Emacs is very useful on Windows. There are different packages run the Unix command tools on Windows. M-x grep works just fine.
GnuWin32 complements emacs quite nicely. (It is an extensive set of natively built GNU utilities - no emulation is required.)
I have installed the ezwinports versions of grep and find on Windows 7 64-bit ( https://sourceforge.net/projects/ezwinports/files/grep-2.10-... and https://sourceforge.net/projects/ezwinports/files/findutils-... ). They work great.
The nox version works beautifully in the new ubuntu subsystem bash console. I've never tried using any of the graphical versions.
Any chance you were successful at building it from source in the Ubuntu subsystem?
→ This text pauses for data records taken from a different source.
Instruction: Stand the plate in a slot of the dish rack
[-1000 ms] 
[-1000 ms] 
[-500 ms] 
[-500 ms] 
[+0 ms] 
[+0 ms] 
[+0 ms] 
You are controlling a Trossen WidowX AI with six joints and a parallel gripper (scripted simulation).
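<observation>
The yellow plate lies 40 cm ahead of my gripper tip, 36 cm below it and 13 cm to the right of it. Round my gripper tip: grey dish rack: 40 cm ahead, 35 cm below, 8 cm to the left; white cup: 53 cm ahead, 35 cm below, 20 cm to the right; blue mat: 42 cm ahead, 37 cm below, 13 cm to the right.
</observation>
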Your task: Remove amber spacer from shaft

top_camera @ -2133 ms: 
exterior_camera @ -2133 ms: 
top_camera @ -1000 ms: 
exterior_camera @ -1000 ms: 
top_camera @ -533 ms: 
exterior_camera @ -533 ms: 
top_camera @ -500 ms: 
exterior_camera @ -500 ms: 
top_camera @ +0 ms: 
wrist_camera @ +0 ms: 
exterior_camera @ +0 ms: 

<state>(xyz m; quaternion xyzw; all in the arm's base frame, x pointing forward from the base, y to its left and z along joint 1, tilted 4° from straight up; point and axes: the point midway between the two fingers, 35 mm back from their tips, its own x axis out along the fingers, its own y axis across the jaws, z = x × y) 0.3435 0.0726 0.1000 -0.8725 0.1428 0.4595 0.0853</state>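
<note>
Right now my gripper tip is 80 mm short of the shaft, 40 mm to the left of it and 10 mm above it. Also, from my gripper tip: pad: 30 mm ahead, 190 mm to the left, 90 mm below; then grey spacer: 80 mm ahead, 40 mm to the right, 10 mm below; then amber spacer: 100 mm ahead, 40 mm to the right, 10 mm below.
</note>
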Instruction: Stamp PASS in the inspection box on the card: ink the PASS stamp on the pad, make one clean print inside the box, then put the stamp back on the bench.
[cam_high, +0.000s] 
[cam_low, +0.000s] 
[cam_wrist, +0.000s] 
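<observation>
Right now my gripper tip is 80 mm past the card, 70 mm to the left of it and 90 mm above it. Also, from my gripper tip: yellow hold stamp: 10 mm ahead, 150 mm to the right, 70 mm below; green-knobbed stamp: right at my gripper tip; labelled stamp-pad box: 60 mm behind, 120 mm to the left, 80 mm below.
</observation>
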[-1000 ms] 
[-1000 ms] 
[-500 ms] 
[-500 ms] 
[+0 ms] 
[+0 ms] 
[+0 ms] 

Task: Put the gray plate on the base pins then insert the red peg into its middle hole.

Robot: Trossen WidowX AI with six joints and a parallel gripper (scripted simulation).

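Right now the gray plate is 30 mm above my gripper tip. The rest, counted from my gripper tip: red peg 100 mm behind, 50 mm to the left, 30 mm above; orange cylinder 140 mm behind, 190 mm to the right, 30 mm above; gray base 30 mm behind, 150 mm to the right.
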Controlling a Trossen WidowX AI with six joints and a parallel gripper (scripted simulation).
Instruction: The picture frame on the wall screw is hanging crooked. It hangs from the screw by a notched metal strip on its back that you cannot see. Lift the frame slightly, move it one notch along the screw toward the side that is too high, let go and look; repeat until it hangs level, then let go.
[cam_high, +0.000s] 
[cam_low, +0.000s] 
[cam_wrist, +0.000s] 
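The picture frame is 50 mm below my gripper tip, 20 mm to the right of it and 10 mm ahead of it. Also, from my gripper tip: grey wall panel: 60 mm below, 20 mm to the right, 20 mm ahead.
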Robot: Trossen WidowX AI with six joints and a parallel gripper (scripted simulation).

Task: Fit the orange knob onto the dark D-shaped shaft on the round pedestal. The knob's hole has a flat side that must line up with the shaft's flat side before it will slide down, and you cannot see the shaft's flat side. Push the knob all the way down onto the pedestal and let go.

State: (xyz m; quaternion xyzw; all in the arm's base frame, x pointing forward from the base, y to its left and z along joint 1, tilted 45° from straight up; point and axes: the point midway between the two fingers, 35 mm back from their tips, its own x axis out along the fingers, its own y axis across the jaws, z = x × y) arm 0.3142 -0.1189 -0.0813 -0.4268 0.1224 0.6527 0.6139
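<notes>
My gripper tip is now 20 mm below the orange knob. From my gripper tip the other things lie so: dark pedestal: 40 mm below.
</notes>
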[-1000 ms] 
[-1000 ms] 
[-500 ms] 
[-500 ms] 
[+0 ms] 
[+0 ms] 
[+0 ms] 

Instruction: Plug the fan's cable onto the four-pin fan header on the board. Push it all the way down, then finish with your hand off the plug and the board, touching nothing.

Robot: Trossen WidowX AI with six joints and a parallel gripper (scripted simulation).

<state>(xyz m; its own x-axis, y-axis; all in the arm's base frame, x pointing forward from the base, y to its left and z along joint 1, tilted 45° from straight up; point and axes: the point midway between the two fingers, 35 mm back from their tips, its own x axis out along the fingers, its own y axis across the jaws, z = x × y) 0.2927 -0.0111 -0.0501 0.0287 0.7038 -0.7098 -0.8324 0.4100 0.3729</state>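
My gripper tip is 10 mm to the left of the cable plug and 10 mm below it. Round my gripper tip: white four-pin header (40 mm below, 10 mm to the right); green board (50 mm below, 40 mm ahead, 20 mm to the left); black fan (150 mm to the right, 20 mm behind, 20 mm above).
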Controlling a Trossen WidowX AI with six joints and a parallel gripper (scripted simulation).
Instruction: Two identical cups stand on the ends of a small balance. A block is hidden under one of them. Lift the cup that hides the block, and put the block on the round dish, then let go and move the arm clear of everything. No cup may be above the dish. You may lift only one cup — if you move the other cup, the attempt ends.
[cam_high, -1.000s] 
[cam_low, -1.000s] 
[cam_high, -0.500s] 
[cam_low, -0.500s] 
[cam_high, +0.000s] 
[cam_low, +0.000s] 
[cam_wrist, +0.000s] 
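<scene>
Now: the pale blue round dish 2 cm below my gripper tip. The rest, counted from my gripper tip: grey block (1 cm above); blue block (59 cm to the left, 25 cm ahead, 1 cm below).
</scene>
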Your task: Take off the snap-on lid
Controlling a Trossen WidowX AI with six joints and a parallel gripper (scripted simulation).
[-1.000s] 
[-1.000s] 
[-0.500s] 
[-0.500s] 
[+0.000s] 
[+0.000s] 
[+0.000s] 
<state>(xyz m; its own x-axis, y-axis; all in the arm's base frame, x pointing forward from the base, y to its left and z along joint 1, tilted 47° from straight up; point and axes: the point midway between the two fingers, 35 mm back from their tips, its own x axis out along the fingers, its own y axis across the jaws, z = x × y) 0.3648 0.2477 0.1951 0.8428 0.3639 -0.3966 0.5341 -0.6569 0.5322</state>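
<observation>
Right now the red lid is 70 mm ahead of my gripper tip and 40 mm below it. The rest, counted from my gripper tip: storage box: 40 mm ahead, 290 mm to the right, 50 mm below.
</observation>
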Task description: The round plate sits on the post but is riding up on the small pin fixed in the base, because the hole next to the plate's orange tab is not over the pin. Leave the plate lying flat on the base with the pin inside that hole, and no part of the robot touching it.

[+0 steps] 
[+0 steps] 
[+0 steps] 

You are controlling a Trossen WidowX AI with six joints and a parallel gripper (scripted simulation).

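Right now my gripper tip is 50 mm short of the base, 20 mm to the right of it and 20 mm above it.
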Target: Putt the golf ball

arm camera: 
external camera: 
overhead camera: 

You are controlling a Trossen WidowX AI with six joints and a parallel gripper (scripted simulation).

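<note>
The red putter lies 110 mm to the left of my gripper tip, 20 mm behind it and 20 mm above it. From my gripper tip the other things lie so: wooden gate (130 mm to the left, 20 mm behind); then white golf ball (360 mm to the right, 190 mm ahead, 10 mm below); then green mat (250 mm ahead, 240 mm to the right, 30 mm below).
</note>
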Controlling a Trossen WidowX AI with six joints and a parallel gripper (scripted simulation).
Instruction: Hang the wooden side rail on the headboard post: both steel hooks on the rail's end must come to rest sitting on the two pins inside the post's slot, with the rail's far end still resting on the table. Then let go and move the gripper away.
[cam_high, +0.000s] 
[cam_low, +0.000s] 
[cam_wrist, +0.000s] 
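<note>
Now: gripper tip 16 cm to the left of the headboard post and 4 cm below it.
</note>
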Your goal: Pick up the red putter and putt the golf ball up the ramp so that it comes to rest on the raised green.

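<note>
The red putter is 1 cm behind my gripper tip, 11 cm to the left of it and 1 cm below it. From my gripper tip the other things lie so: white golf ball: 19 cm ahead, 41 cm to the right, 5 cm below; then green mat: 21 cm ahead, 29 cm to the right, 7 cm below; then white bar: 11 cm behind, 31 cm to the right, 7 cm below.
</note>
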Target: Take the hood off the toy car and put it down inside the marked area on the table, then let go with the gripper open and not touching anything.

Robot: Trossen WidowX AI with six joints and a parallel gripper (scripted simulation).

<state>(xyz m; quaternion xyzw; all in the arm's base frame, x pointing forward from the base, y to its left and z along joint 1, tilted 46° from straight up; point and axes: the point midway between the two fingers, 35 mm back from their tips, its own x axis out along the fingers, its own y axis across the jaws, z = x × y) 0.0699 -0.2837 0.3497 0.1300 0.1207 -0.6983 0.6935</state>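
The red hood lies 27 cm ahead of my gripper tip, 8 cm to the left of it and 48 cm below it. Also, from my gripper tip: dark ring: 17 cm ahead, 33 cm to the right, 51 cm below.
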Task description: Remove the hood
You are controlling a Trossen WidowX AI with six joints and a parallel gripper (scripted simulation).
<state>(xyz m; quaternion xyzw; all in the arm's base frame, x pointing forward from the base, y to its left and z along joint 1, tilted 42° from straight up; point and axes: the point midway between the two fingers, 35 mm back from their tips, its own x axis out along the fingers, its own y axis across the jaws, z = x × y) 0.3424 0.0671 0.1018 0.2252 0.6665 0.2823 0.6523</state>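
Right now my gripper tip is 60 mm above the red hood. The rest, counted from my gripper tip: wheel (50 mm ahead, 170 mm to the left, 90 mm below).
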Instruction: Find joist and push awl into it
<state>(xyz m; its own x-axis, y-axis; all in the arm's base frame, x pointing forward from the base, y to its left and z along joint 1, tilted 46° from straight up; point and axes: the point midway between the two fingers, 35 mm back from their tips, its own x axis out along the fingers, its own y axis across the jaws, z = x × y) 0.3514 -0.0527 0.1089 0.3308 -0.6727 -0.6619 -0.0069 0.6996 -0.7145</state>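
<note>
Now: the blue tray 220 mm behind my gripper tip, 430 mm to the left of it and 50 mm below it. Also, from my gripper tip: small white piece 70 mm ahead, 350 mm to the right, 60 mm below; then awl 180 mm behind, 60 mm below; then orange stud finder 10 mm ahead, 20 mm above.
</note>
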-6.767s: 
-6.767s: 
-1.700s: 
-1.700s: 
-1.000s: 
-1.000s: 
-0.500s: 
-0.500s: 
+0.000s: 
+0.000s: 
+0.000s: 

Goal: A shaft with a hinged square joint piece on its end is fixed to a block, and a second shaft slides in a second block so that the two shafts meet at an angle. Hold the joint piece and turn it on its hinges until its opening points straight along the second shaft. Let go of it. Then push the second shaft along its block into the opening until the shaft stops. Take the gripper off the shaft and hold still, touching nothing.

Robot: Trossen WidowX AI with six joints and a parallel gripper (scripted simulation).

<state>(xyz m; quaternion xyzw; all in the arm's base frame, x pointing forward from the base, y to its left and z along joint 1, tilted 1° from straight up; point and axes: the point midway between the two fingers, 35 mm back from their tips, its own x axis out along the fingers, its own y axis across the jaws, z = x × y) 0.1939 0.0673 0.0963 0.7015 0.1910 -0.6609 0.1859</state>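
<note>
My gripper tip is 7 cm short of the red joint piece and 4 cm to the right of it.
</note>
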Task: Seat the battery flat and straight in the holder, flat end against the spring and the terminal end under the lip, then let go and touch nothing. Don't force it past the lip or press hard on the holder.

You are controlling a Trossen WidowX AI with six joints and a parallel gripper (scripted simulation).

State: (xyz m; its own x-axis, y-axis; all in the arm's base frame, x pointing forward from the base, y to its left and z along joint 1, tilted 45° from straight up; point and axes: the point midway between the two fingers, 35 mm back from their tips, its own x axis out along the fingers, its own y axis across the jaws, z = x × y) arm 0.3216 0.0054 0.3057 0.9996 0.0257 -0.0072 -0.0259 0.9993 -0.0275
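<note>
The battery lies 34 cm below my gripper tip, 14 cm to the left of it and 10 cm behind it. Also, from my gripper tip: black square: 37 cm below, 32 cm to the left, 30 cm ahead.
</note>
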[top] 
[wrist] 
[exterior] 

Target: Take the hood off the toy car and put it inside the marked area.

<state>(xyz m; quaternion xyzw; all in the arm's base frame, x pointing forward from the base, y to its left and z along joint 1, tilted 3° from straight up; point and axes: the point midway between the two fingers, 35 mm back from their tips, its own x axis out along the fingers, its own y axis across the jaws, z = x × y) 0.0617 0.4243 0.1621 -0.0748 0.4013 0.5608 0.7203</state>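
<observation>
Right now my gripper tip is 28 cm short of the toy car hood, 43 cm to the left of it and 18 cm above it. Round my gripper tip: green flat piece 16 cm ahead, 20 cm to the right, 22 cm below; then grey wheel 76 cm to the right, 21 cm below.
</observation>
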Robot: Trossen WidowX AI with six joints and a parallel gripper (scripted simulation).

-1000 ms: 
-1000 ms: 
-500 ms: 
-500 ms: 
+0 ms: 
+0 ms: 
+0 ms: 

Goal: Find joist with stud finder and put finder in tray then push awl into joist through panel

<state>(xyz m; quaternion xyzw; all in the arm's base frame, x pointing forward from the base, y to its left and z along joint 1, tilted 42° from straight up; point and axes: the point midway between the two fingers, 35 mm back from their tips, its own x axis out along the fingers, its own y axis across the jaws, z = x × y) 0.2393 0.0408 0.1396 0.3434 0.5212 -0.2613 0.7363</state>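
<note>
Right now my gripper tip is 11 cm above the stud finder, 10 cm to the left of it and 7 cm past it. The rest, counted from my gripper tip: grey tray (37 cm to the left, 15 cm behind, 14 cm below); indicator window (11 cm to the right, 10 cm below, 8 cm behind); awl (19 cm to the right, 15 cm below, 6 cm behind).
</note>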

I got some weird errors related to maybe shared memory or something and gave up.
No, i just did sudo apt-get install emacs24-nox. I haven't had great luck with build tools. I broke the whole thing two or three times trying to install ghci.
Have you noticed it is impossibly slow to start up?
Depends, if you need OS interaction you'll need a posix-like subsystem indeed[1]. But first I write mostly lisp (ml, js and python) and I just can't live without paredit and second emacs extensibility is a drug to me now. Everytime I have to use anything else I feel crippled.

[1] I installed msys2 which is less crufty than cygwin.

Msys2 by design restricts the available packages to those useful for compiling software for Windows. The emacs package is in their separate mingw repository, which means the produced binary is a Windows program and does not understand the posix environment at all (i.e. no /proc/, /dev/ etc).

Cygwin is an OS that runs on top of windows - all cygwin programs are windows programs but not all windows programs are cygwin programs. The emacs package for cygwin can fopen() /proc/ and /dev/, use the linux socket API, and in general follow the linux makefile more closely.

I'd say you are correct in thinking you need a few UNIX tools to make Emacs on Windows comfortable. But maybe it's fewer than you think. I just had to get grep, find, diff and now use Emacs on both Linux and Windows and feels almost the same.

In fact, that's part of what I love about Emacs: for the most part I don't have to worry about learning how to do stuff on Windows, I just do it in Emacs.

Do you know the difference between emacs-w64-25.1-Og.7z and emacs-w64-25.1-O2.7z. I'm guessing maybe one is a debug version and the other was build with -O2.
One has debugging symbols and the other was compiled with -O2 optimizations enabled.
gcc has a -Og option that performs all optimizations that don't interfere with debugging, so I'd guess that emacs..-Og is built using gcc's -Og option and emacs..-O2 is built using gcc with the -O2 option.